The President shook his head in disbelief. "My God, if I remember my weights and measures correctly, there are about twenty-eight grams to the ounce."
"That's right, sir. One ounce of byzanium was worth one million four hundred thousand dollars. And that's at 1910 prices."
The President slowly stood up and gazed out the window. "What was Brewster's next move?"
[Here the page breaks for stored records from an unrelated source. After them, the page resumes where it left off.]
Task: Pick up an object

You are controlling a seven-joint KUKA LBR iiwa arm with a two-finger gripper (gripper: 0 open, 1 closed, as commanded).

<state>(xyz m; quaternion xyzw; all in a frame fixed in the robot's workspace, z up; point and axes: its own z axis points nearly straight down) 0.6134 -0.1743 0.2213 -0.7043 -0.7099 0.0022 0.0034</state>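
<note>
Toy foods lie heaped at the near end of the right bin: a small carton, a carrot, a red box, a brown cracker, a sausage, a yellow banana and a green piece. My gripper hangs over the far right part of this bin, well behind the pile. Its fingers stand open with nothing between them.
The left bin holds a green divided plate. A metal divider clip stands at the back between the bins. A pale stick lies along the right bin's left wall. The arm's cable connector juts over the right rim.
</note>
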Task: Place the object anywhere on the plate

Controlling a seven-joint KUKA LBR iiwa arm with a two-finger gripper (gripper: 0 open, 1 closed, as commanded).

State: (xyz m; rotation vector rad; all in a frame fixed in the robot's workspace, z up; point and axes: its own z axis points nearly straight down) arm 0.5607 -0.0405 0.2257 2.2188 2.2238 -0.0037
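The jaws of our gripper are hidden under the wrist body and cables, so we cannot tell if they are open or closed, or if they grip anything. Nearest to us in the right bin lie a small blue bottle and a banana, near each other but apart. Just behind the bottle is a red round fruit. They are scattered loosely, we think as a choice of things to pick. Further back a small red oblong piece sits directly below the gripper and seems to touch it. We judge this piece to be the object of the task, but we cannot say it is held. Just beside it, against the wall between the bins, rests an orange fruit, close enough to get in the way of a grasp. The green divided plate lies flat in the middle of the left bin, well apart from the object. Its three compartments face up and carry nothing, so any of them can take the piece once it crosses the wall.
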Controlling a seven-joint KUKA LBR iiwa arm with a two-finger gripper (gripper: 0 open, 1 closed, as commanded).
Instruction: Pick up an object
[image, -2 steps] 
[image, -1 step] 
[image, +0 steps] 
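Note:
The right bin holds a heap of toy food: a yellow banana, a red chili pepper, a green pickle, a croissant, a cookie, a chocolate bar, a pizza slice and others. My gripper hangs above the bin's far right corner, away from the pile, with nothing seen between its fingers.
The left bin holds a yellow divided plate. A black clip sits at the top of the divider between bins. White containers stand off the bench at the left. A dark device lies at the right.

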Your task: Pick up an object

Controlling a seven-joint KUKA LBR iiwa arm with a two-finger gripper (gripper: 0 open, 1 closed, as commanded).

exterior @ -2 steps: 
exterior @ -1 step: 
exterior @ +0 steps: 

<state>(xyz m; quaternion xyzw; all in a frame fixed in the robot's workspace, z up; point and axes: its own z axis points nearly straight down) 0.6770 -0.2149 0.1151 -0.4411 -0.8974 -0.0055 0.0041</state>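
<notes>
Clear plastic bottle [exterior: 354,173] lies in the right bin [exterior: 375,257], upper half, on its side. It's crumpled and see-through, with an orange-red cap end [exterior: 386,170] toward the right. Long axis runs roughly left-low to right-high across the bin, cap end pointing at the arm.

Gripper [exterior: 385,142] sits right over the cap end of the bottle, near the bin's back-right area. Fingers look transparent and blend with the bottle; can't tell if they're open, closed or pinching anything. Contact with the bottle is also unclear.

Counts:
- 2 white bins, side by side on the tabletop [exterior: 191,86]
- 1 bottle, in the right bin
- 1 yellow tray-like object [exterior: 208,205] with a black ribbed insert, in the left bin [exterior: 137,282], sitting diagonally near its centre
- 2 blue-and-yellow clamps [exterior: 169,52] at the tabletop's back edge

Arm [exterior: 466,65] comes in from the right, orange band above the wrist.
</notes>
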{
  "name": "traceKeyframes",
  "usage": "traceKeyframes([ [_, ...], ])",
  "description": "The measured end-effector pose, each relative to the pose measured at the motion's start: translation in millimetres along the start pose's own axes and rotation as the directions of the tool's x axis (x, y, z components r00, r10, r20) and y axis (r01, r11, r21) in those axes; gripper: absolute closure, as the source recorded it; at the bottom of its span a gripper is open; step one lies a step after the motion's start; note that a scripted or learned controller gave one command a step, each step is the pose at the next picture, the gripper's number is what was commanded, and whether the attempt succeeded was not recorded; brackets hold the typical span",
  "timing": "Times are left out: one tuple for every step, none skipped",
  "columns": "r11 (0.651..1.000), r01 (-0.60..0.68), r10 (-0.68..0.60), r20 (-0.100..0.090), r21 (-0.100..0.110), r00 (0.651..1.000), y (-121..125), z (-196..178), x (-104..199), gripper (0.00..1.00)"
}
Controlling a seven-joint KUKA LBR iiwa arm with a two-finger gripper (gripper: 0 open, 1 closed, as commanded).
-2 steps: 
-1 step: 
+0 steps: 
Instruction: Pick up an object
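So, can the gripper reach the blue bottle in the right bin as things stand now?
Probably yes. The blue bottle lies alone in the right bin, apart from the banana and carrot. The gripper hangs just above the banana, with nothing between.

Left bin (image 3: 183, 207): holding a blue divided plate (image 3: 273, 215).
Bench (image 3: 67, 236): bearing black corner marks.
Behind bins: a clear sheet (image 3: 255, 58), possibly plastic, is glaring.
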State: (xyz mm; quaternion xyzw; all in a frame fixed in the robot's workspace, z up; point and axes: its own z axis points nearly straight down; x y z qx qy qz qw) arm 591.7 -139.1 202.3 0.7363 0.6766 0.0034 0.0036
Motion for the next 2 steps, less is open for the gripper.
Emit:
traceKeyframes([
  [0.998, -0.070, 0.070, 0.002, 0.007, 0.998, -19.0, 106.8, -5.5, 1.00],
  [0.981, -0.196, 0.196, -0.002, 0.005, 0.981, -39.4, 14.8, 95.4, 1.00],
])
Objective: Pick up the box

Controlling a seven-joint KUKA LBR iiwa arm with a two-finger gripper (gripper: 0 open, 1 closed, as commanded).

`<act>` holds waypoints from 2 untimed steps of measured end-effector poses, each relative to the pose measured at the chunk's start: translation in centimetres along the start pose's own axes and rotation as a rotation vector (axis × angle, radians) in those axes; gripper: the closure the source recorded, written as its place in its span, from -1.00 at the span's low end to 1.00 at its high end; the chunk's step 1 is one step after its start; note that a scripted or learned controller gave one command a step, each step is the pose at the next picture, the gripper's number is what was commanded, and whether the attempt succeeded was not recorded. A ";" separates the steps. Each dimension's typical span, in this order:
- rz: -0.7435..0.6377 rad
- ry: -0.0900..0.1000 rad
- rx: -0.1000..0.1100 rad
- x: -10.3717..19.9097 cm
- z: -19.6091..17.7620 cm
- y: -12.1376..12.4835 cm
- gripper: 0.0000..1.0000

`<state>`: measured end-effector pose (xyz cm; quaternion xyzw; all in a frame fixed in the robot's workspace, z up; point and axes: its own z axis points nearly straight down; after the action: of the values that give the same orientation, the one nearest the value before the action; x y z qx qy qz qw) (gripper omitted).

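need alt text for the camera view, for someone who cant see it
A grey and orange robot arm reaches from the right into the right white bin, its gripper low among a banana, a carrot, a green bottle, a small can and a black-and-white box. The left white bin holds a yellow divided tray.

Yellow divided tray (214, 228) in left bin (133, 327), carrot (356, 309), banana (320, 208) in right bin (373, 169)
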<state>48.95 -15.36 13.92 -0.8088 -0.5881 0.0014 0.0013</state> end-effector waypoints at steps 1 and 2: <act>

"He turned over his information to the War Department." Seagram pulled out the folder on the funds for Secret Army Plan 371-990-R85 and opened it. "If they knew the full story, the boys over at CIA would be proud of their ancestor organization. Once the generals of the old Army Intelligence Bureau saw what Brewster was onto, they dreamed up the grandest double-cross of the century. Brewster was ordered to inform the Societe des Mines that he had identified the ore samples and bluff them into thinking he was going to form a mining syndicate and go after the byzanium on his own. He had the Frenchies by the balls, and they knew it. By this time, they'd figured that his directions to the outcropping were off the mark. No Brewster, no byzanium. It was that simple. They had no choice but to sign him on as chief engineer for a piece of the profits."
"Why couldn't our own government have backed a mining operation?" the President asked. "Why let the French into the picture?"
"Two reasons," Seagram replied. "First, since the byzanium was on foreign soil, the mine would have to be operated in secret. If the miners were caught by the Russians, the French government would get the blame, not the Americans. Second, the Congress in those days penny pinched the Army to death. There were simply not enough funds to include a mining venture in the Arctic, regardless of the potential profit."
"It would seem the French were playing against a stacked deck."
"It was a two-way street, Mr. President. There was no doubt in Brewster's mind that once he opened the Bednaya Mountain Mine and began shipping the ore, he and his crew of men would be murdered by paid assassins of the Societe des Mines de Lorraine. That was obvious from the Society's fanatical insistence on secrecy. And one other little matter. It was the French and not Brewster who masterminded the Little Angel Mine tragedy."
"You have to give them credit for playing a good game," said Donner. "The Little Angel hoax was the perfect cover for eventually killing off Brewster and his entire crew. After all, how could anyone be accused of murdering nine men in the Arctic when it was a matter of public record that they had all died six months earlier in a Colorado mining accident?"
Seagram continued, "We're reasonably certain that the Societe des Mines spirited our heroes to New York in a private railroad car. From there, they probably took passage on a French ship under assumed names."